Но Оливье, слегка пожав плечами, спросил его, в какой еще европейской стране можно найти художника, сильнее сжигаемого огненным дыханием Библии, чем пуританин Франсуа Милле; ученого с более чистой душой и более глубокой, пламенной и смиренной верой, нежели Пастер. Не он ли преклонял колена перед идеей бесконечности и, когда эта идея овладевала им, "в минуты щемящей тоски", как он сам выражался, "молил свой разум пощадить его, так как готов был отдаться высокому безумию Паскаля"? Католицизм не служил препятствием героическому реализму Пастера, так же как исканиям страстного разума Паскаля, уверенно проходившего, не отклоняясь ни на шаг, "по кругам природных стихий, через непроницаемый мрак бесконечно малых величин и последние бездны бытия, где зарождается жизнь". У народа глубинной Франции, из чьих недр они вышли, почерпнули они эту веру, которая всегда теплилась в толще французской земли и которую тщетно пыталась отрицать кучка краснобаев-демагогов.
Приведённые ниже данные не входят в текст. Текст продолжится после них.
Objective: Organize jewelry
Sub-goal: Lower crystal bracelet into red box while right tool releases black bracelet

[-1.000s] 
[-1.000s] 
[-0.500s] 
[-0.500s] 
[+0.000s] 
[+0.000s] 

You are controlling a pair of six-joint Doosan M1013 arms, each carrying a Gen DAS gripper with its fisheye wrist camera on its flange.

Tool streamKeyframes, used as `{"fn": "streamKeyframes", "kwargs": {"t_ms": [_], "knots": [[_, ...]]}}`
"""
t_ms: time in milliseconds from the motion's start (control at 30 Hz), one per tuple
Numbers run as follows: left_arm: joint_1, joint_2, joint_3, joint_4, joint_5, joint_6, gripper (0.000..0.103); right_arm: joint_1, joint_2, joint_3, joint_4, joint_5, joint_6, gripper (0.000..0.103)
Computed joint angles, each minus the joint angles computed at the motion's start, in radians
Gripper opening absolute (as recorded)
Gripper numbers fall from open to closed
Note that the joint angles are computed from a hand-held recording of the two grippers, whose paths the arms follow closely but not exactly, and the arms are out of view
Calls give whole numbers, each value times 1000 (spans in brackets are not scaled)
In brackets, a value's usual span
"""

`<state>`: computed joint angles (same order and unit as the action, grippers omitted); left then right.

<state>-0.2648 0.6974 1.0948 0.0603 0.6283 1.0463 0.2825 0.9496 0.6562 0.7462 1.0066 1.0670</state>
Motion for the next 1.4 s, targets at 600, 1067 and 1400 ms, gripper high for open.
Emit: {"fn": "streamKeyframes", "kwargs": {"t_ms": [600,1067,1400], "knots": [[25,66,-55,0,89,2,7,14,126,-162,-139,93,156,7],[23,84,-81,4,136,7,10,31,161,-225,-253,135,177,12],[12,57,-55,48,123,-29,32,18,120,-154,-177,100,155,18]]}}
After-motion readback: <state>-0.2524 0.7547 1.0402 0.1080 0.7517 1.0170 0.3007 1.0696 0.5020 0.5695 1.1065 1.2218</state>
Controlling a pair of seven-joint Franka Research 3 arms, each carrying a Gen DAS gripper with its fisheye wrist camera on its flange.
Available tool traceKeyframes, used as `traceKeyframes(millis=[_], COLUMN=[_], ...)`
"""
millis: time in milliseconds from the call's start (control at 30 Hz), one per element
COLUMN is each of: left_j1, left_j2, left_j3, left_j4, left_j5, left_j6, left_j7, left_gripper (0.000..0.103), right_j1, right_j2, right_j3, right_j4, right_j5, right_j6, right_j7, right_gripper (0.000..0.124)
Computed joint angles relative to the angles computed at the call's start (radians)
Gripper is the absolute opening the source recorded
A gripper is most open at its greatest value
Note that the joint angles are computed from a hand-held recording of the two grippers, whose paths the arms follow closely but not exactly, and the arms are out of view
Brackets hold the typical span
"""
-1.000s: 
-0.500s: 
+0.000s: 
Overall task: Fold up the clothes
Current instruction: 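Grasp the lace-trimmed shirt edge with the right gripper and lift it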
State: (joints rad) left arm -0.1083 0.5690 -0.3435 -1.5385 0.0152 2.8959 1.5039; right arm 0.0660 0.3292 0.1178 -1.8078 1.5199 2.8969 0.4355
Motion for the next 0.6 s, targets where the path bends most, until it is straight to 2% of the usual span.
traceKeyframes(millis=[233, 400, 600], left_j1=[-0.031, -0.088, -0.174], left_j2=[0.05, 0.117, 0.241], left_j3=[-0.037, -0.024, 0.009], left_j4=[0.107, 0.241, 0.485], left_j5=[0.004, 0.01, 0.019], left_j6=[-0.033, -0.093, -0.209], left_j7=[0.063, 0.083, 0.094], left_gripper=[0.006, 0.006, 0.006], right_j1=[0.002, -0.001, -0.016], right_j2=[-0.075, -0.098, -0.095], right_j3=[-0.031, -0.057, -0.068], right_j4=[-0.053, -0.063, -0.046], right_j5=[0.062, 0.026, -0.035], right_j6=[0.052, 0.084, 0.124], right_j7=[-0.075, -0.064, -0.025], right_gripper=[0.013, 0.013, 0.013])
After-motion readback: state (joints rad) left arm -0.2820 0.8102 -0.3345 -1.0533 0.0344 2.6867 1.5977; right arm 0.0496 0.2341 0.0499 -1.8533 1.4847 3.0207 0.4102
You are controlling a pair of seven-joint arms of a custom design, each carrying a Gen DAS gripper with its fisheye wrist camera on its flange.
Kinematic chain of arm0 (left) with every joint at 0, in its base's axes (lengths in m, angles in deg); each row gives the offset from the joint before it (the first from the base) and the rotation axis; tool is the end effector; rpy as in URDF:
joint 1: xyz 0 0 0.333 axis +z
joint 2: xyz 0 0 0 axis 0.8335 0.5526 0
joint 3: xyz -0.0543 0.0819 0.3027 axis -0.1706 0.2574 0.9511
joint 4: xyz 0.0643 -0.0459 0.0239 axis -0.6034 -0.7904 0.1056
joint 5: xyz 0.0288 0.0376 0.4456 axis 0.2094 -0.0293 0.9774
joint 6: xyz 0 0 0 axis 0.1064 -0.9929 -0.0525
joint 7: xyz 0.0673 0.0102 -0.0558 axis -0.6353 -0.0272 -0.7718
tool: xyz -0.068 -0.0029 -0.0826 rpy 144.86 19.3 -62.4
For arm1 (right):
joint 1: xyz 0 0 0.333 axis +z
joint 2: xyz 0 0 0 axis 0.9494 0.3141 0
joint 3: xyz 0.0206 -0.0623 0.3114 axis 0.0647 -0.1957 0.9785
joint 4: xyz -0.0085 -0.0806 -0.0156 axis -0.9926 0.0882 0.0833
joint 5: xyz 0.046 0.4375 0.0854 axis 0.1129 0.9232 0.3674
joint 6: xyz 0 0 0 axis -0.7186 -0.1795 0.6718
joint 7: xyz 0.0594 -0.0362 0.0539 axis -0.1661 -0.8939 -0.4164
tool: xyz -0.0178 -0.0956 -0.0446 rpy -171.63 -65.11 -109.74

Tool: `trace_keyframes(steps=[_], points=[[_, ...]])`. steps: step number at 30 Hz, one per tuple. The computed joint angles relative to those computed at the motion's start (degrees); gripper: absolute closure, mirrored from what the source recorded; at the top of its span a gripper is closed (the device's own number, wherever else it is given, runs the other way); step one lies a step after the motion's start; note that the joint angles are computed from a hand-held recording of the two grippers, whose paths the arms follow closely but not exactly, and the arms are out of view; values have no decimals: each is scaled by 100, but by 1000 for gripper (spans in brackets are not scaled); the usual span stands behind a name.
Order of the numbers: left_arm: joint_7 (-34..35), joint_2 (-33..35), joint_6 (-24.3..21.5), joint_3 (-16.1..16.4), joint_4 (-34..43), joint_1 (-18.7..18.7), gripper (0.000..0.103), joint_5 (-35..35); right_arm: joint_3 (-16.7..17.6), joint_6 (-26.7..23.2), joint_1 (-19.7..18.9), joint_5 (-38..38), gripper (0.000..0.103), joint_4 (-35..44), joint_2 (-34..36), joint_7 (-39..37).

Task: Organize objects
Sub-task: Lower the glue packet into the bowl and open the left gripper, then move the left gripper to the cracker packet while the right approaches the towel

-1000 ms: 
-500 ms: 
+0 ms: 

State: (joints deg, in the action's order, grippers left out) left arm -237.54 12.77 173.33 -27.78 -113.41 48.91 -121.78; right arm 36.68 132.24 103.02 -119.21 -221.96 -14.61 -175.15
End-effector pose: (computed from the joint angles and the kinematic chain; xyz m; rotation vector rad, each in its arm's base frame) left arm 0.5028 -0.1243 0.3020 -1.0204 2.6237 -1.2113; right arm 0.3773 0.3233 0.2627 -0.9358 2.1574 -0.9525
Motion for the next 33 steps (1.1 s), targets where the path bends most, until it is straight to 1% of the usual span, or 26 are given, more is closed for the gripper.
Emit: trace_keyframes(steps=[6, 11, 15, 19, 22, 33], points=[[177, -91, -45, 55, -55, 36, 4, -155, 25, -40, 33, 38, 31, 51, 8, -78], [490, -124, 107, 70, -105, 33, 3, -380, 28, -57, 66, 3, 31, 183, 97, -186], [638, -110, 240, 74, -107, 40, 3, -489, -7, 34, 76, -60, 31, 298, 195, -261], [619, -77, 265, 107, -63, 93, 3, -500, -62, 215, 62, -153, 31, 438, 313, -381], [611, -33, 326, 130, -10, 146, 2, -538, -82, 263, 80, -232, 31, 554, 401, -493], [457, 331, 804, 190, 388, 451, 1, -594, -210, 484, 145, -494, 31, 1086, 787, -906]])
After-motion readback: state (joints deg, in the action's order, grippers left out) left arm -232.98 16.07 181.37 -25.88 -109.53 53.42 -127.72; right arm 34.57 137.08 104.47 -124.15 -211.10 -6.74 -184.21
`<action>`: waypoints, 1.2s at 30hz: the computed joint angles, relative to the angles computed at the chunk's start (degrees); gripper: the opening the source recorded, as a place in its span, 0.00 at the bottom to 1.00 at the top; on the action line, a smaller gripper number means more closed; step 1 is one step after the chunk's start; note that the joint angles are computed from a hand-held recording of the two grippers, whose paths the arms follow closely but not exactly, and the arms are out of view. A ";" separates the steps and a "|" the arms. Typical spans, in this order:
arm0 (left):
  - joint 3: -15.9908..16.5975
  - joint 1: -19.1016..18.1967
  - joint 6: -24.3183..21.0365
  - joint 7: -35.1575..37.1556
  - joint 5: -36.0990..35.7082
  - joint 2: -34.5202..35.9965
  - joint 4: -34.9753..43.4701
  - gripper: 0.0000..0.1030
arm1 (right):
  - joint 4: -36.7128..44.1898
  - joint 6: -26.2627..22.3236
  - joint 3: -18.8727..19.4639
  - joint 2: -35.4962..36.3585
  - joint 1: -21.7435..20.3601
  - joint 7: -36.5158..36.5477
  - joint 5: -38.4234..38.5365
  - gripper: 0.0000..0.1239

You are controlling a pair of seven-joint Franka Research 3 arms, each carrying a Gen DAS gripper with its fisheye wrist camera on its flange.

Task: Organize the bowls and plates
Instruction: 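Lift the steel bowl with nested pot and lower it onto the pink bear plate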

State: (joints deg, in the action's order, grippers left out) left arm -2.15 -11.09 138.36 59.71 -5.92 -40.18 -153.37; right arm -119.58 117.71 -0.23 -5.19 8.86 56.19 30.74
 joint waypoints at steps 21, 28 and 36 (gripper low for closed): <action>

Оливье хорошо знал эту веру, - он сам когда-то носил ее в своей груди.
Он указывал Кристофу на героические попытки обновить католицизм, предпринимавшиеся на протяжении четверти века, на мощные усилия христианской мысли во Франции найти сочетание веры с разумом, со свободой, с жизнью; на замечательных пастырей церкви, имевших мужество, как выражался один из них, "креститься в человека" и требовать для католицизма права все понимать, поддерживать каждую честную мысль, ибо "каждая честная мысль, если даже она - заблуждение, священна и божественна". Указывал на тысячи младокатоликов, давших великодушный обет создать христианскую республику, свободную, чистую, объединенную узами братства, открытую для всех людей доброй воли; невзирая на постыдную травлю и обвинения в ереси, несмотря на вероломство справа и слева (особенно справа), объектом которых являлись эти истинные христиане современности, - они, этот небольшой и бесстрашный отряд, продолжали идти вперед через суровое ущелье, ведущее к будущему; взор их был ясен, и они смиренно ожидали испытаний, ибо знали, что нельзя возвести прочное здание, не скрепив его своими слезами и своею кровью.